Published in the Acta biomaterialia in 2013. The originial version is available from the original publisher or via the doi: dx.doi.org/10.1016/j.actbio.2012.12.021. A preprint version may be available in the NUI Galway Aran Repository. A list of papers citing this article can be found on Google Scholar. The abstract, citation, and some sample pages are shown below.

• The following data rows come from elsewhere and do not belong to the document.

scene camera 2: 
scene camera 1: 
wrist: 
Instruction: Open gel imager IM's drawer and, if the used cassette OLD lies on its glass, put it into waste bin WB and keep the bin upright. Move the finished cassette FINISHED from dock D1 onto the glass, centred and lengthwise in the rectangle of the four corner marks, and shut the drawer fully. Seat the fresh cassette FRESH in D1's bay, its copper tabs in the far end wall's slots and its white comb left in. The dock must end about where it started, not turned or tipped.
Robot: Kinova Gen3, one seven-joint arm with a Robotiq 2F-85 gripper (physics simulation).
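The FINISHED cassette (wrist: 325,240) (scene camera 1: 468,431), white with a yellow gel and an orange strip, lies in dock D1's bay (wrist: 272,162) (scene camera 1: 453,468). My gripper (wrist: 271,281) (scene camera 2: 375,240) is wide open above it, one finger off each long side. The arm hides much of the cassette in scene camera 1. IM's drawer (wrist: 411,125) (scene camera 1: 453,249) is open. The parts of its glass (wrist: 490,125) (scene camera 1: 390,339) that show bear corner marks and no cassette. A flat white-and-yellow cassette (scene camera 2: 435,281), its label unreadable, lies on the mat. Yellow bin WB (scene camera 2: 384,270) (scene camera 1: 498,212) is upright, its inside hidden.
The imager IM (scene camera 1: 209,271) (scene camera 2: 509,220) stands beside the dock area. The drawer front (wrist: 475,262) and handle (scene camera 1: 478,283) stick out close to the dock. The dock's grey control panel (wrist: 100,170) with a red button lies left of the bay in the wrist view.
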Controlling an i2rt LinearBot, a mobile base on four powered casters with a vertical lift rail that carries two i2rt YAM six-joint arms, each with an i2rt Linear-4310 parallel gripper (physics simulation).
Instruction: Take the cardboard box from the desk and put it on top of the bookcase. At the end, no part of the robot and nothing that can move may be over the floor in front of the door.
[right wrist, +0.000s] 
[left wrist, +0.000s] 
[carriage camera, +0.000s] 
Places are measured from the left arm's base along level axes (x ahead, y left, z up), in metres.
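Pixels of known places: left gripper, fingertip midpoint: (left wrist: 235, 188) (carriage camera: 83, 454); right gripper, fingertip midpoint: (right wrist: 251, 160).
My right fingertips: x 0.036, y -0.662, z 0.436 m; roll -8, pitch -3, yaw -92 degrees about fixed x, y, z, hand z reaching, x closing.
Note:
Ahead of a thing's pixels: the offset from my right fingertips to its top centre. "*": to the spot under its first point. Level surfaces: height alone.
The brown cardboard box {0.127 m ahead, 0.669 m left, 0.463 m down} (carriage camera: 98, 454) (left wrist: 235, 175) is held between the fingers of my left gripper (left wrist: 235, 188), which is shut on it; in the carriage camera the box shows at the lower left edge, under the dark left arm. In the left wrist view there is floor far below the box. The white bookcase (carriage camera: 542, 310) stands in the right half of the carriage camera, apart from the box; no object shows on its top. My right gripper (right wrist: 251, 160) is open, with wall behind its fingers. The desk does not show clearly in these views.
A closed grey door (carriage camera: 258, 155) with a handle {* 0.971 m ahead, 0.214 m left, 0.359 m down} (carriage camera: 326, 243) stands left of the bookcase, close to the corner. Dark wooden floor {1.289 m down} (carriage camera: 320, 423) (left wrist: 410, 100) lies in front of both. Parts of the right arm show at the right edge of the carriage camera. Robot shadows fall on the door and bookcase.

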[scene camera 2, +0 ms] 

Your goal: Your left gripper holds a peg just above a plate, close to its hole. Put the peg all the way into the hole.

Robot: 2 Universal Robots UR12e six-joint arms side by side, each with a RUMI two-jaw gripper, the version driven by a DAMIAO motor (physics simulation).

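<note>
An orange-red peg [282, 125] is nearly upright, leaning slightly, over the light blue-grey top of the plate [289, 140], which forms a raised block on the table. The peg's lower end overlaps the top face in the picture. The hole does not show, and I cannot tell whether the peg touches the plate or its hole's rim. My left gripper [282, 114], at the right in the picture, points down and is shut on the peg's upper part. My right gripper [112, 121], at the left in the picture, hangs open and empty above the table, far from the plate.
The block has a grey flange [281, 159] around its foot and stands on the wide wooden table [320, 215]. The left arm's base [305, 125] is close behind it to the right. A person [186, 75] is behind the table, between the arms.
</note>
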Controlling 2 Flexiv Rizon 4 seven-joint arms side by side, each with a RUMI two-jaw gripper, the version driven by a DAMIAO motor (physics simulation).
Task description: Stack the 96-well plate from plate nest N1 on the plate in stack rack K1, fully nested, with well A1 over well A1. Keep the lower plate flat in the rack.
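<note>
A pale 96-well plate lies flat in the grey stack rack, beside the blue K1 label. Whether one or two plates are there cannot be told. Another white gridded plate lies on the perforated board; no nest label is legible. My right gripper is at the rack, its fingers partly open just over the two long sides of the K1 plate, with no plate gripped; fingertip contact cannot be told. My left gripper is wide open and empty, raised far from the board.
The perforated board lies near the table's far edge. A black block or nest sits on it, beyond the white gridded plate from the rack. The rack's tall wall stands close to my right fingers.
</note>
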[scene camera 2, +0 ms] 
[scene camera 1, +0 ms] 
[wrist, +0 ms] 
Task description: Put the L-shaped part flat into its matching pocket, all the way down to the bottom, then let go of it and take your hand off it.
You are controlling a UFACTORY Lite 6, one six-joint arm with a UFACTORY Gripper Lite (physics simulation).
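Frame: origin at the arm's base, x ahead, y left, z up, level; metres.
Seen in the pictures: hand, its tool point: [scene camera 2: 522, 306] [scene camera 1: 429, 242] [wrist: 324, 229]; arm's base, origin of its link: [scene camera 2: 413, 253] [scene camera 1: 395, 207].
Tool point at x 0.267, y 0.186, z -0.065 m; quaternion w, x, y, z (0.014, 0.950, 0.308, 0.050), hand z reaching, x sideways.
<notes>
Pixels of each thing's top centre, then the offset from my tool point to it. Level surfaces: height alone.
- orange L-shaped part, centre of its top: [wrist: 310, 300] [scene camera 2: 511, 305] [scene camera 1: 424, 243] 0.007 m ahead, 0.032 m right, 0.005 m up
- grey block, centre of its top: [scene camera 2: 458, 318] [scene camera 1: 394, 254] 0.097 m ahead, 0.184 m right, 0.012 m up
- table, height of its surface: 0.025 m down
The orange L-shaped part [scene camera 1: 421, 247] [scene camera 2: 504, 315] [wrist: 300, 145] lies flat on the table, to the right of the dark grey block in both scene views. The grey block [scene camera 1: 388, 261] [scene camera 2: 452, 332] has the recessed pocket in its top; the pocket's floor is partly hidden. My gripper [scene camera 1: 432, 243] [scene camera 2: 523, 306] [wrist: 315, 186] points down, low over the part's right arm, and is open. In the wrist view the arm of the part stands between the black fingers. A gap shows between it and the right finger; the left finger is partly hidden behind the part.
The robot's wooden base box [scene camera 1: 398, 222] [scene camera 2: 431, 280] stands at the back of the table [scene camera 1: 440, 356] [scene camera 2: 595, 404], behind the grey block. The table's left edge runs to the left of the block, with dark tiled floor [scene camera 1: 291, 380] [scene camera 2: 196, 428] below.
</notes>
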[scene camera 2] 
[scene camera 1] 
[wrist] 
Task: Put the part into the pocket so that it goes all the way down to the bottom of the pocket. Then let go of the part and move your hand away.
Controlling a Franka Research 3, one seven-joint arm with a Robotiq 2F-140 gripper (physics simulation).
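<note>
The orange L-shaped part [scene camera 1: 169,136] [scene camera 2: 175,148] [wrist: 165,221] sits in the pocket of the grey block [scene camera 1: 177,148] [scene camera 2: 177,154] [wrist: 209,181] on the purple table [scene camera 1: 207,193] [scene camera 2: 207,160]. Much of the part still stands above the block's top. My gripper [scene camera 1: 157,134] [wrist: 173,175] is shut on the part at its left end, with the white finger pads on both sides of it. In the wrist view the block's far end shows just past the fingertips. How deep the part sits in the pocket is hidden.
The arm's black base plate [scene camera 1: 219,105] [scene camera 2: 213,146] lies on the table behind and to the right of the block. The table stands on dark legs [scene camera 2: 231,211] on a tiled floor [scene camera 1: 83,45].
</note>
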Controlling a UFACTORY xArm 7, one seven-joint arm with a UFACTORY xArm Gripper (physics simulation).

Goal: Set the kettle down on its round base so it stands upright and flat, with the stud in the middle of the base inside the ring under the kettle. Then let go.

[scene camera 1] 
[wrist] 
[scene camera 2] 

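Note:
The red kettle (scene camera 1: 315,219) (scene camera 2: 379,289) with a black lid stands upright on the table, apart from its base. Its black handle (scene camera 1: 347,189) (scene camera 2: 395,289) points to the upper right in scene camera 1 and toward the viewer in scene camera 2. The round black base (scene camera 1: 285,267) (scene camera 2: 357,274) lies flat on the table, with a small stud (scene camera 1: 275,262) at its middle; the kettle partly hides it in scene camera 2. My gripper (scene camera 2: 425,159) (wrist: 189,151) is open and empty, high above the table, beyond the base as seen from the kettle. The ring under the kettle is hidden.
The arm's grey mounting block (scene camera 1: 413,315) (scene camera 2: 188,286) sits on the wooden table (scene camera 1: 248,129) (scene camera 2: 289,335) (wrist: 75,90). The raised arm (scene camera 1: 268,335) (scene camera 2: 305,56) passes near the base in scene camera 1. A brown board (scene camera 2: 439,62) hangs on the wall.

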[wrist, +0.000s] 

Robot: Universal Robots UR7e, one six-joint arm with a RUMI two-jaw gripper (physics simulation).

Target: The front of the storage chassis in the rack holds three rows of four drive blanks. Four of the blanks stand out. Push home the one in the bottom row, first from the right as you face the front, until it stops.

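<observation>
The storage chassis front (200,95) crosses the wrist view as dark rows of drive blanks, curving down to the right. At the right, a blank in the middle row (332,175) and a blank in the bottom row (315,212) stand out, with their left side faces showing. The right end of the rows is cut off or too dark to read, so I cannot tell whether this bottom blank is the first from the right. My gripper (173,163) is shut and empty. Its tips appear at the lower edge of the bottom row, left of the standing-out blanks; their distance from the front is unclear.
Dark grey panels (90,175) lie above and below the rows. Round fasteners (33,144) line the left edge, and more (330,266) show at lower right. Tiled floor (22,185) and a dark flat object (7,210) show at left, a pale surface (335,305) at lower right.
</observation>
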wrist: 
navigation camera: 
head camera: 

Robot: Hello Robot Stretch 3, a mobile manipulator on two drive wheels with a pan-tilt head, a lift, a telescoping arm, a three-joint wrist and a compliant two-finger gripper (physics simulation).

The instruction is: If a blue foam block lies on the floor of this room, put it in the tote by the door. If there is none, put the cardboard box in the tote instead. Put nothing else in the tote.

Sample pages Previous experimental studies have determined local strain fields for both healthy and degenerate cartilage tissue during mechanical loading. However, the biomechanical response of chondrocytes in situ, in particular the response of the actin cytoskeleton to physiological loading conditions, is poorly understood. In the current study a three-dimensional (3-D) representative volume element (RVE) for cartilage tissue is created, comprising a chondrocyte surrounded by a pericellular matrix and embedded in an extracellular matrix. A 3-D active modelling framework incorporating actin cytoskeleton remodelling and contractility is implemented to predict the biomechanical behaviour of chondrocytes. Physiological and abnormal strain fields, based on the experimental study of Wong and Sah (J. Orthop. Res. 2010; 28: 1554–1561), are applied to the RVE. Simulations demonstrate that the presence of a focal defect significantly affects cellular deformation, increases the stress experienced by the nucleus, and alters the distribution of the actin cytoskeleton. It is demonstrated that during dynamic loading cyclic tension reduction in the cytoplasm causes continuous dissociation of the actin cytoskeleton. In contrast, during static loading significant changes in cytoplasm tension are not predicted and hence the rate of dissociation of the actin cytoskeleton is reduced. It is demonstrated that chondrocyte behaviour is affected by the stiffness of the pericellular matrix, and also by the anisotropy of the extracellular matrix. The findings of the current study are of particular importance in understanding the biomechanics underlying experimental observations such as actin cytoskeleton dissociation during the dynamic loading of chondrocytes.

Please cite this article as: Dowling, E. P., Ronan, W., & McGarry, J. P. (2013). Computational investigation of in situ chondrocyte deformation and actin cytoskeleton remodelling under physiological loading. Acta biomaterialia, 9(4), 5943-5955.